Studies on the Mechanism of the Epileptiform Activity Induced by U18666A. II. Concentration, Half‐Life and Distribution of Radiolabeled U18666A in the Brain

Abstract

The concentration, half-life and distribution in brain of U18666A [3-.beta.-(2-diethylaminoethoxy)-androst-5-en-17-one HCl], a drug that can drastically alter cerebral lipids and induce a chronic epileptiform state, was determined following both acute and chronic drug administration in rats. U18666A specifically labeled with tritium was prepared by custom synthesis. Brain levels of 1 .times. 10-6 M and higher were reached soon after giving an acute 10-mg/kg dose (i.p. or s.c.) of U18666A containing 7-3H-U18666A of known specific activity. A steady state concentration of 1-2 .times. 10-6 M was reached with chronic injection of 10 mg/kg every 4th day, a treatment schedule that results in altered brain lipids and induction of epilepsy if begun soon after birth. The disappearance of U18666A from both brain and serum was described by 2 similar biexponential processes, a brief rapid clearance (t1/2 = 10 h) and a sustained and much slower one (t1/2 = 65 h).
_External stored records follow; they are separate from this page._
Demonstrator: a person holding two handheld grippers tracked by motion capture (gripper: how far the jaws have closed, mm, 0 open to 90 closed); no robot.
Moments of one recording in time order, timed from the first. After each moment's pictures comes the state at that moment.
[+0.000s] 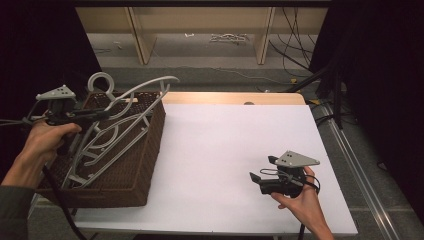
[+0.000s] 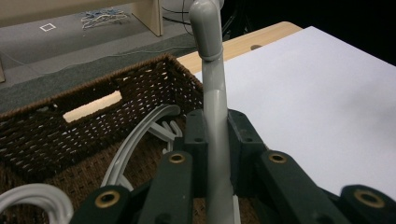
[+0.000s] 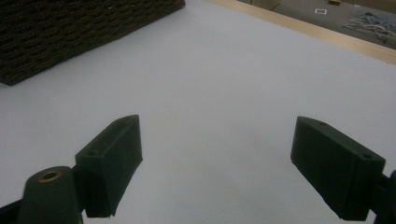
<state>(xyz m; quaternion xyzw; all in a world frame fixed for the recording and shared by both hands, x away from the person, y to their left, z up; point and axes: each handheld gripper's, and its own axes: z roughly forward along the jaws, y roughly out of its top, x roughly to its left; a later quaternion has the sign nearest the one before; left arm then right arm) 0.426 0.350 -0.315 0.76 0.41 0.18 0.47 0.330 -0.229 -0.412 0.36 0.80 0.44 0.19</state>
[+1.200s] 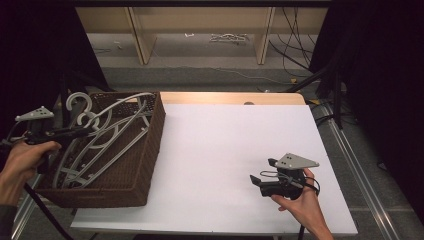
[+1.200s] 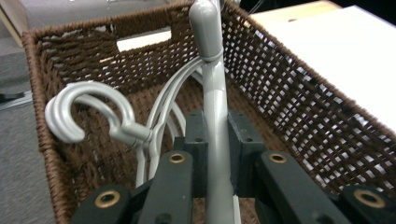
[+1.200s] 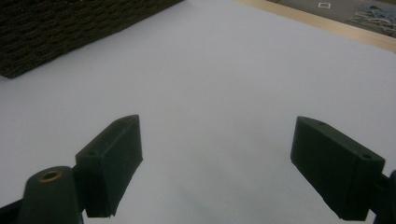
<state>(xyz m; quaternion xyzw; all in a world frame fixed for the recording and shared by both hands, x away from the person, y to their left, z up) 0.409 0.411 -0.366 0.75 0.46 0.18 0.44 0.329 -0.231 -0.419 0.36 0.80 0.44 0.19</state>
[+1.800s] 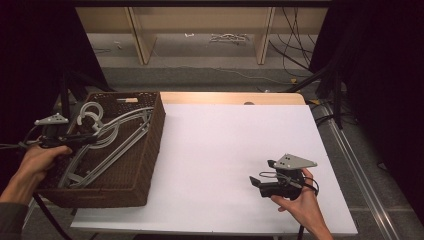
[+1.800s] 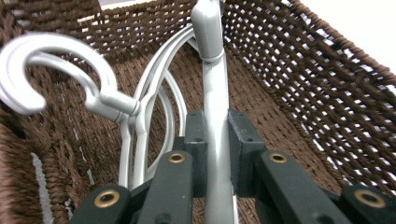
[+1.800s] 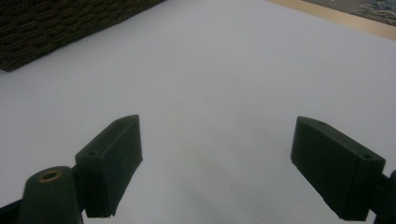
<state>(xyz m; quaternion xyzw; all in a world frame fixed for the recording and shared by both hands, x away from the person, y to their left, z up) 0.420 0.400 -0.397 0.76 0.47 0.16 0.41 0.331 -0.230 -0.424 0.37 0.81 0.43 0.18</state>
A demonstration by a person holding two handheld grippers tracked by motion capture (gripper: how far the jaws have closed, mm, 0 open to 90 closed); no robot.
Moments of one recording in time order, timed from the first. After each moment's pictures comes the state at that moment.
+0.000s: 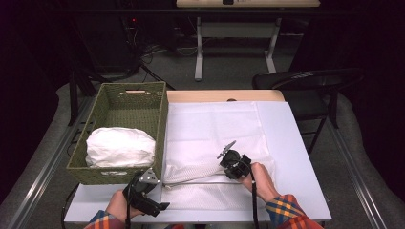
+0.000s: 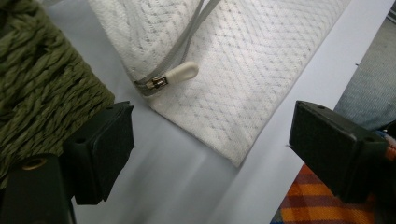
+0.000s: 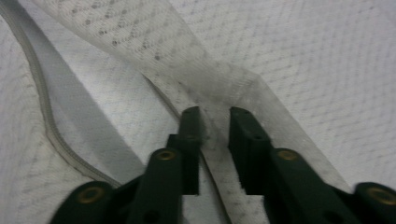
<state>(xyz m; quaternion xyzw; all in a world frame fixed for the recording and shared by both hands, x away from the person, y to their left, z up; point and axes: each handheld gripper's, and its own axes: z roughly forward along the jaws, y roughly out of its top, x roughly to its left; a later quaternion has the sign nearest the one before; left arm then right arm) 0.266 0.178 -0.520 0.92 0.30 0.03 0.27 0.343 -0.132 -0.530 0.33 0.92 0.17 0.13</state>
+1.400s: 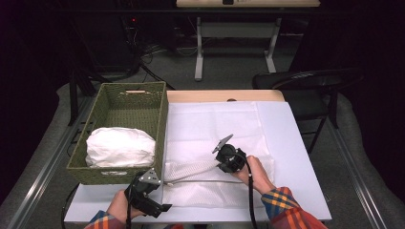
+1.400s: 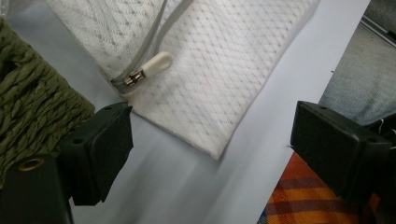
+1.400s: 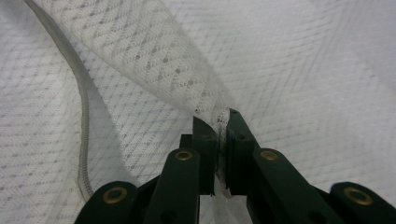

Brain levels of the drug were .apprx. 10 times higher than serum examined at all times. Few differences were seen in the regional distribution of radiolabeled drug in brain as determined by both direct analyisis and by autoradiographic examination; the drug did concentrate in lipid-rich subcellular fractions. For example, the synaptosome and myelin fractions each contained .apprx. 25-35% of both the total 3H-labeled drug and total lipid in whole brain. The lipid composition of these fractions was drastically altered in treated animals. The chronic epileptiform state induced by U18666A does not appear to involve localization of the drug in a specific brain region or particular cell type. Rather, the condition could involve localization of the drug in lipid-rich membranes and marked changes in the composition of these membranes.